A Phase 3 clinical trial is underway to assess the long-term safety and efficacy of Ropeginterferon alfa-2b (P1101) compared to anagrelide (ANA) as a second-line treatment for patients with high-risk essential thrombocythemia (ET) who have shown intolerance or resistance to hydroxyurea (HU). The open-label, multicenter, randomized, active-controlled study, known as SURPASS-ET, aims to evaluate the efficacy, safety, and tolerability of P1101 over 12 months of treatment, including a 28-day screening and follow-up period, for a total trial duration of 14 months.
Study Design and Patient Population
The trial involves 58 sites worldwide and has randomized 101 patients to date (45 men and 56 women). The mean age at recruitment was 58.9 years, with a median age of 62 years (range 21 to 80 years). Participants are patients diagnosed with high-risk ET, defined as either being older than 60 years and JAK2V617F-positive at screening or having a history of thrombosis or hemorrhage, according to WHO 2016 criteria. All patients had documented resistance or intolerance to HU and were interferon-naive. Key exclusion criteria included pregnant females, autoimmune disease, and a history or presence of clinically significant depression.
Treatment Regimen
P1101 is administered subcutaneously every two weeks, starting with a dose of 250 mcg (Week 0), escalating to 350 mcg (Week 2), and reaching a target optimal dose of 500 mcg (Week 4) for the remainder of the treatment period.
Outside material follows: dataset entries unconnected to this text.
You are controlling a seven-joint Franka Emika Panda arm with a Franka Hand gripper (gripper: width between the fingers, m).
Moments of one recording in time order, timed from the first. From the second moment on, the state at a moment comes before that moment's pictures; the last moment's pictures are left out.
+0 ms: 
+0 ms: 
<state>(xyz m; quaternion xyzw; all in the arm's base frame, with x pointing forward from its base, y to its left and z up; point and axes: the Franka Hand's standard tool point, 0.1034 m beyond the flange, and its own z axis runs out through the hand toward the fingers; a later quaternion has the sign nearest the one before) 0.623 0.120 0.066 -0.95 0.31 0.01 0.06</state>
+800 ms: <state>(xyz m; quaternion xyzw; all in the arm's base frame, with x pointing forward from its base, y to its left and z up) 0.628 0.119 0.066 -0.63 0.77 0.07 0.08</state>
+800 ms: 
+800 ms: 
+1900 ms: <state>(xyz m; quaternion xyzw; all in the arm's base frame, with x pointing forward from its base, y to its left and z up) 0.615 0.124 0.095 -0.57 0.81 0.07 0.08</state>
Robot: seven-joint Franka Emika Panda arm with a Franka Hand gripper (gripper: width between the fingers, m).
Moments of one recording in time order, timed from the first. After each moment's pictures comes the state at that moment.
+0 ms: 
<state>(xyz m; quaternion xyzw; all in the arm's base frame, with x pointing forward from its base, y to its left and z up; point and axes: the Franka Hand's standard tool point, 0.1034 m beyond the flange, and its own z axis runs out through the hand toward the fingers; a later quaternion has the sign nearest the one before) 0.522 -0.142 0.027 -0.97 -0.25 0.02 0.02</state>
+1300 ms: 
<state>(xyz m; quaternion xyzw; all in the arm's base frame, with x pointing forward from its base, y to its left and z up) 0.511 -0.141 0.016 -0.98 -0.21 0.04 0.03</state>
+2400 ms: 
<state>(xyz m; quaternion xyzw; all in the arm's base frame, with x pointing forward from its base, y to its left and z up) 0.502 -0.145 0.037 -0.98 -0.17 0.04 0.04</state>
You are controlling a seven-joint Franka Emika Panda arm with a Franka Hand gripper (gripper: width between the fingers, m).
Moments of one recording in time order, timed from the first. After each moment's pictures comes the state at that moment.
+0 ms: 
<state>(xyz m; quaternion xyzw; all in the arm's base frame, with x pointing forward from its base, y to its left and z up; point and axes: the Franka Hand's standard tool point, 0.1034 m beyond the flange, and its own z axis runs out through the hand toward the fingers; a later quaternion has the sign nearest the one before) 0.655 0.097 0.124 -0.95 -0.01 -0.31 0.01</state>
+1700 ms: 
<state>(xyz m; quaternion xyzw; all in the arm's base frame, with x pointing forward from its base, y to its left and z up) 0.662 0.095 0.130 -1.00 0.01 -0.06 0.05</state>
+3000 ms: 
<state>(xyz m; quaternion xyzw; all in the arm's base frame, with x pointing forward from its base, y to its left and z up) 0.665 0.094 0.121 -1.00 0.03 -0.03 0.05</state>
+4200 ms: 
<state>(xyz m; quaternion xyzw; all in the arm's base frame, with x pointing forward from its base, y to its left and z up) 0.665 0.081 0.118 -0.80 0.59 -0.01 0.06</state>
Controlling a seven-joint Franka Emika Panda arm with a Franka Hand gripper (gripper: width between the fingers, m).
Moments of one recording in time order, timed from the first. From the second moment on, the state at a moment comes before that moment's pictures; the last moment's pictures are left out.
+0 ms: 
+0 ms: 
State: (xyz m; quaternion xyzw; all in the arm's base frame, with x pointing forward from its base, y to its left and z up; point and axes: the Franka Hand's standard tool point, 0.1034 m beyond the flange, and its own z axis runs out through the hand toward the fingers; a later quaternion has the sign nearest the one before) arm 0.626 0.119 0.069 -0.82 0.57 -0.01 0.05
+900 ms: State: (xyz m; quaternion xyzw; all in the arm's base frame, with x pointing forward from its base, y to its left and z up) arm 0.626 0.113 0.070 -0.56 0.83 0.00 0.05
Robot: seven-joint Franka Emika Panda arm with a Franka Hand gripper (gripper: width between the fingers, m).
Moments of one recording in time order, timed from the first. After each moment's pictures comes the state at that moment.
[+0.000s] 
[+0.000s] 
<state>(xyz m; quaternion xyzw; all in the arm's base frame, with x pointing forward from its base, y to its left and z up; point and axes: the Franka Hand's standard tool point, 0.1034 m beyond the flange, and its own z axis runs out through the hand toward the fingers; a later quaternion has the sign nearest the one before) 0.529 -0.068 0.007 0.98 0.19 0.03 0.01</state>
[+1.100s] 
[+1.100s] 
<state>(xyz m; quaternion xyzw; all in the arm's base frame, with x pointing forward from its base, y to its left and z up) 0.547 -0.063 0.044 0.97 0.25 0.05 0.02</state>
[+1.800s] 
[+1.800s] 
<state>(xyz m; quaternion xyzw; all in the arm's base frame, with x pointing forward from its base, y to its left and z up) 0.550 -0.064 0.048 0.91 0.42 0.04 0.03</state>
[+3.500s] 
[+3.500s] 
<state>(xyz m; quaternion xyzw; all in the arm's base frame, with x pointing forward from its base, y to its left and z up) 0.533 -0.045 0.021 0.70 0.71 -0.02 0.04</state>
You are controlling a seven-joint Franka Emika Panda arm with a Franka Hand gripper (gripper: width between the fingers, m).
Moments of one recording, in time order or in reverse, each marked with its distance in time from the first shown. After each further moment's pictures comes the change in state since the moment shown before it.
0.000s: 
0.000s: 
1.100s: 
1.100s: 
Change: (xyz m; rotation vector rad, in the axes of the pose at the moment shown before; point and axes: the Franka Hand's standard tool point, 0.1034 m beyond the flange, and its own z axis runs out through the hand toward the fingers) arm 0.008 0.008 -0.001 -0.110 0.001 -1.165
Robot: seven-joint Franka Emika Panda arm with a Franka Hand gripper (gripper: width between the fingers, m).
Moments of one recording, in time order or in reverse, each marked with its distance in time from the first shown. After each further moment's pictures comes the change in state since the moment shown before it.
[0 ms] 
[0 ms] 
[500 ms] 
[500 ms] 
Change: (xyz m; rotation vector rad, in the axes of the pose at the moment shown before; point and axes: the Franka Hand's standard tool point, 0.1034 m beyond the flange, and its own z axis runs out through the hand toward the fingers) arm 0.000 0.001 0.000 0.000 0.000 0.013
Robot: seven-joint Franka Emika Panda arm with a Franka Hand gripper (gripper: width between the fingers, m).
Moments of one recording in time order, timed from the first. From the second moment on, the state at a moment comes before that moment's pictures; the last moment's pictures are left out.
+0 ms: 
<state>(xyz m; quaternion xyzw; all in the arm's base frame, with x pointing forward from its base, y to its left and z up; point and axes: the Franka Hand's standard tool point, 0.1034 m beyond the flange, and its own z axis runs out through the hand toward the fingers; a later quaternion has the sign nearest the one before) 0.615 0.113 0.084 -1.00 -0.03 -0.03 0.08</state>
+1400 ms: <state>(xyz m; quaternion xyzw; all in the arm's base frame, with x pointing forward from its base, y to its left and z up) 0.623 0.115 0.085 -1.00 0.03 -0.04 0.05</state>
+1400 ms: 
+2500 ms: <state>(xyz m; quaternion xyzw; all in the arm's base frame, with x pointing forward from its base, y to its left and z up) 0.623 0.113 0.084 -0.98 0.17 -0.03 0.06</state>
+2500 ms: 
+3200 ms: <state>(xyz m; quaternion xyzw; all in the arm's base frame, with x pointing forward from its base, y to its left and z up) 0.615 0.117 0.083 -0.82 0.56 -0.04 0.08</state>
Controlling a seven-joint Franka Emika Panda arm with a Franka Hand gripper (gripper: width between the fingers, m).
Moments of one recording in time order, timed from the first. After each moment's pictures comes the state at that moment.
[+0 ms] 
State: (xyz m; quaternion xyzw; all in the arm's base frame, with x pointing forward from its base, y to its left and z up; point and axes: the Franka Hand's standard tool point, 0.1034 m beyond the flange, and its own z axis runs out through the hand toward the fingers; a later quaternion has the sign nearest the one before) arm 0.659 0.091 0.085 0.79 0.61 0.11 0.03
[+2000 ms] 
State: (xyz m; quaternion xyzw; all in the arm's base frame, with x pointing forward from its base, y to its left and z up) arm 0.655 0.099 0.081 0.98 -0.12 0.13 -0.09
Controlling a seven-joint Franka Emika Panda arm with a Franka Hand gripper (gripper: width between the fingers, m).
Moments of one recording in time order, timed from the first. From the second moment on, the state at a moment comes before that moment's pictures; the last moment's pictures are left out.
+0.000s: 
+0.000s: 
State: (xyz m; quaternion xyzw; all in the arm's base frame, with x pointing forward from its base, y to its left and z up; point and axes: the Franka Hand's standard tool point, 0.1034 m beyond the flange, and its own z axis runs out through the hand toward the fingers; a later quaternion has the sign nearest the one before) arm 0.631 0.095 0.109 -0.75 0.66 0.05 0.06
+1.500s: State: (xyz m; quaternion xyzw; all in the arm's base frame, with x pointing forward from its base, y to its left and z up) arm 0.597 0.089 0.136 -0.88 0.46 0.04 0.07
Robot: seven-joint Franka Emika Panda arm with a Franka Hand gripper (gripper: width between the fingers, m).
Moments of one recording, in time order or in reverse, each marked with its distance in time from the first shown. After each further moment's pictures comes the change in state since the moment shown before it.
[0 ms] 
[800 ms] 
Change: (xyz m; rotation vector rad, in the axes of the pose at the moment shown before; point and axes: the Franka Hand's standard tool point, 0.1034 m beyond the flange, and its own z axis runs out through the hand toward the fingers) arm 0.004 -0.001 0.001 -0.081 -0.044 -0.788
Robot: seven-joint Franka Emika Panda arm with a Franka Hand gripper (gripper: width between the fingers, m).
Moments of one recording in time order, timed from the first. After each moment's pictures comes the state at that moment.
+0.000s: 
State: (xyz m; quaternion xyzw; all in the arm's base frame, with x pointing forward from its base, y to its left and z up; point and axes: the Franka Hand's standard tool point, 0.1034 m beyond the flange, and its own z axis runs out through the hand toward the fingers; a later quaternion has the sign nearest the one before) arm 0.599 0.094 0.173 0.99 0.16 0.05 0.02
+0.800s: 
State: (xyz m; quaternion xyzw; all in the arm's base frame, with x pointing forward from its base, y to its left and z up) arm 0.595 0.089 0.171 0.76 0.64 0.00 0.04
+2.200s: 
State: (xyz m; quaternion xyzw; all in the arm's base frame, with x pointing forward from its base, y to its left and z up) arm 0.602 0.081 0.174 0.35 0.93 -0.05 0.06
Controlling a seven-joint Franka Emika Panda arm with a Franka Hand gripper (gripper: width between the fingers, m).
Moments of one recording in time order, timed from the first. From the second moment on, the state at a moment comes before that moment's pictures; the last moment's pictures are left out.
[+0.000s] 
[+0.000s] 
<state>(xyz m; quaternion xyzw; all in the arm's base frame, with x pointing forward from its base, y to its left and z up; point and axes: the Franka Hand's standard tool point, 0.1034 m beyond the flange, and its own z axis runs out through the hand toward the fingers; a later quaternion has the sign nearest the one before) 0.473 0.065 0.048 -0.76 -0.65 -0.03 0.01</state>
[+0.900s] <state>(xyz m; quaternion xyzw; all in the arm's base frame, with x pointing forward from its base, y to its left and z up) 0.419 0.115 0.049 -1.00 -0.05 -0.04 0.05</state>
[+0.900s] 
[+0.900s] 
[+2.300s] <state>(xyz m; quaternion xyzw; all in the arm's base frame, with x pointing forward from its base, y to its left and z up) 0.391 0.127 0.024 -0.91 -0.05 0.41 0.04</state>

ANA is dosed according to local country label. All subjects receive low-dose aspirin unless contraindicated.
Primary Outcome
The primary endpoint of the study is durable modified European LeukemiaNet (ELN) composite response at 9 and 12 months from the start of dosing. This composite endpoint assesses the overall treatment response based on hematological and clinical parameters.
Current Treatment Landscape and Unmet Needs
Low-dose aspirin with hydroxyurea (HU) is the current first-line therapy for high-risk ET. However, a significant number of patients develop intolerance or resistance to HU, necessitating second-line treatment options. Anagrelide and peginterferon alfa-2a are currently used as second-line options. This trial seeks to provide evidence comparing P1101 with anagrelide, the only approved treatment option in this setting, addressing a critical unmet need for effective and well-tolerated therapies.
Interim Findings and Monitoring
Seventy-nine subjects had a TSS <20. The study is overseen by a Data and Safety Monitoring Board (DSMB), which has not identified any need to intervene, indicating the trial is proceeding as planned. The results of this study are expected to provide valuable insights into the management of high-risk ET patients who have failed first-line therapy.